Pools dichter (Sycyna, district Sandomir, 1530 - Lublin 22 Aug. 1584), studeerde humaniora te Koningsbergen en in Italië (Padua), verbleef jarenlang aan het Poolse hof, doch leefde sinds 1570 op zijn landgoed Czarnolas. Hij is met M.
Rej de grondlegger van de Poolse letterkunde. Onder de Poolse adel was hij bijzonder geliefd; zijn psalmvertaling (Psalterz Dawidowy, 1577) bleef tot het einde der 17de eeuw de meest gelezen en in Oost-Europa meest nagevolgde poëzie. Eveneens populair waren zijn Zangen (Piesni), mild-moralistische gedachten van een Pools grondbezitter over de mens en de natuur, van onmiskenbare dichterlijke waarde, en Klaagliederen (Treny, 1580), gewijd aan zijn gestorven dochtertje.
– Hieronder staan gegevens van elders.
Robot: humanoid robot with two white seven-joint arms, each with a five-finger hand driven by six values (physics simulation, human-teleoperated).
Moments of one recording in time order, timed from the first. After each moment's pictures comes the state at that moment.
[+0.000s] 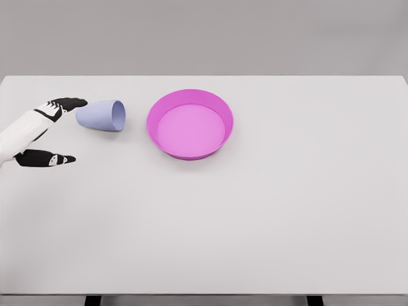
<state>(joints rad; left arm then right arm) -0.09 0.80 -0.13 -1.54 -0.15 -0.61 -0.19 0.00 0.00 -0.13 0.05 -0.06 -0.07 0.09</state>
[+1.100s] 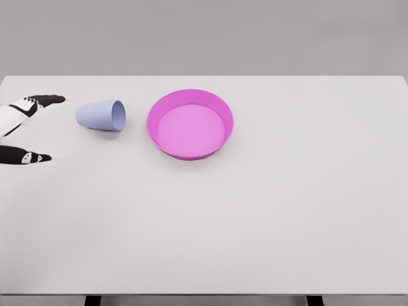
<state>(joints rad) -0.07 0.87 -0.01 -1.53 -0.03 -0.61 -0.37 0.00 0.00 -0.13 0.05 -0.07 -0.07 0.09</state>
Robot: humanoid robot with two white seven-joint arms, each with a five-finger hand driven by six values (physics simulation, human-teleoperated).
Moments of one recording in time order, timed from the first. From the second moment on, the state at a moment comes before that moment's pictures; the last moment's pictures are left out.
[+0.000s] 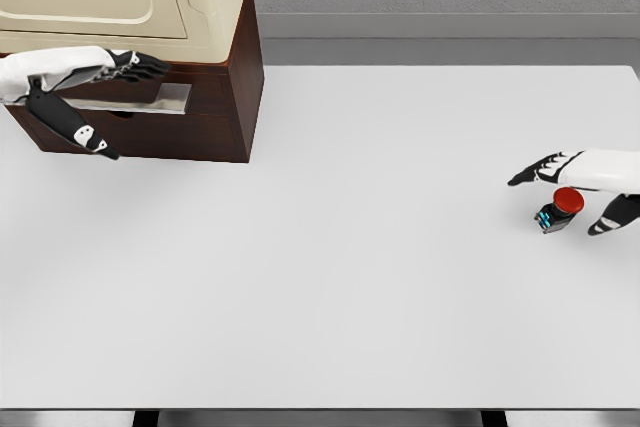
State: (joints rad) left arm -0.97 1.11 -0.93 -1.62 0.51 0.09 -0.61; right arm -0.59 -1.11 0.72 -1.38 0.09 -0.61 0.61
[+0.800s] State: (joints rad) left arm -0.87 1.09 -0.85 -1.63 0.52 0.09 -0.61; right arm -0.59 -1.07 0.72 -1.30 0.14 -0.61 0.61
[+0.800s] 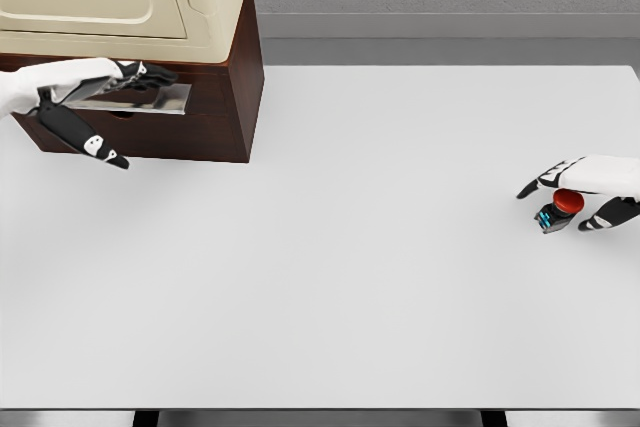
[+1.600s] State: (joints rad) left arm -0.81 1.16 -0.84 -1.69 0.61 0.11 -0.61; right arm -0.60 -1.06 0.72 -1.30 0.14 -0.61 0.61
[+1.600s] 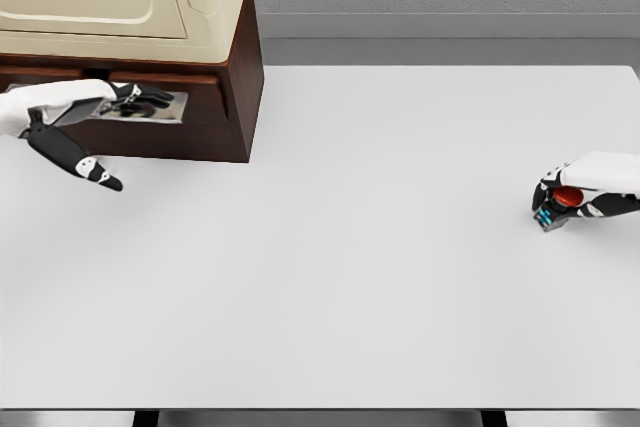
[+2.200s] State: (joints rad) left arm -0.79 1.27 -0.84 -1.75 0.68 0.11 -0.61; right arm -0.66 -1.05 0.72 -1.38 0.14 -0.61 0.61
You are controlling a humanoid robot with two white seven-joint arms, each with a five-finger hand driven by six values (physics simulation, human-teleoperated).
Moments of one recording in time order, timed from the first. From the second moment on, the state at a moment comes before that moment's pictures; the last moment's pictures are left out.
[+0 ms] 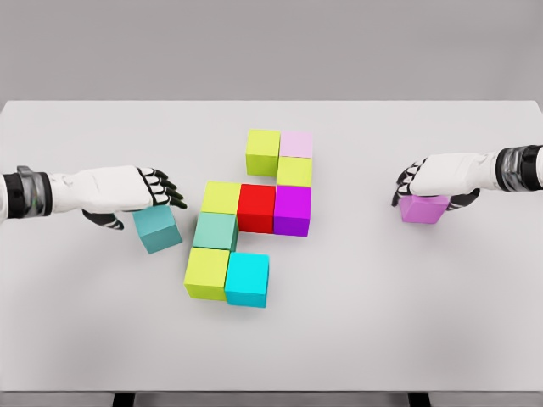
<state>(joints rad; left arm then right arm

In het in opdracht van hetman Zamojski geschreven antieke treurspel De terugzending der Griekse afgezanten (Odprawa poslów greckich, 1578) uit hij zijn patriottische gedachten, in zijn Schertsen (Fraszki, 1584) komt zijn luimige geest tot uiting.Bibl.: J. K., Dziela wszystkie (Voll. Werken, 4 dln, Warschau 1884-1897); Pisma zbiorowe (verzamelde werken), uitg. d. A. Brückner, 2 dln (Warschau 1924). Vertalingen: Poems transl. by D. P. Radin, G. R. Noyes e.a. (Univ. of Calif. 1928); Chants, vert. v. Treny, m. inl. en comm. d. J. Langlade (Paris 1932); Duitse bloemlezing d. Wukadinovic (1937).
Lit.: J. Langlade, Jean K. (Paris 1932); K. Piekarski, Bibliografja dziel J. K. (Krakau 1930).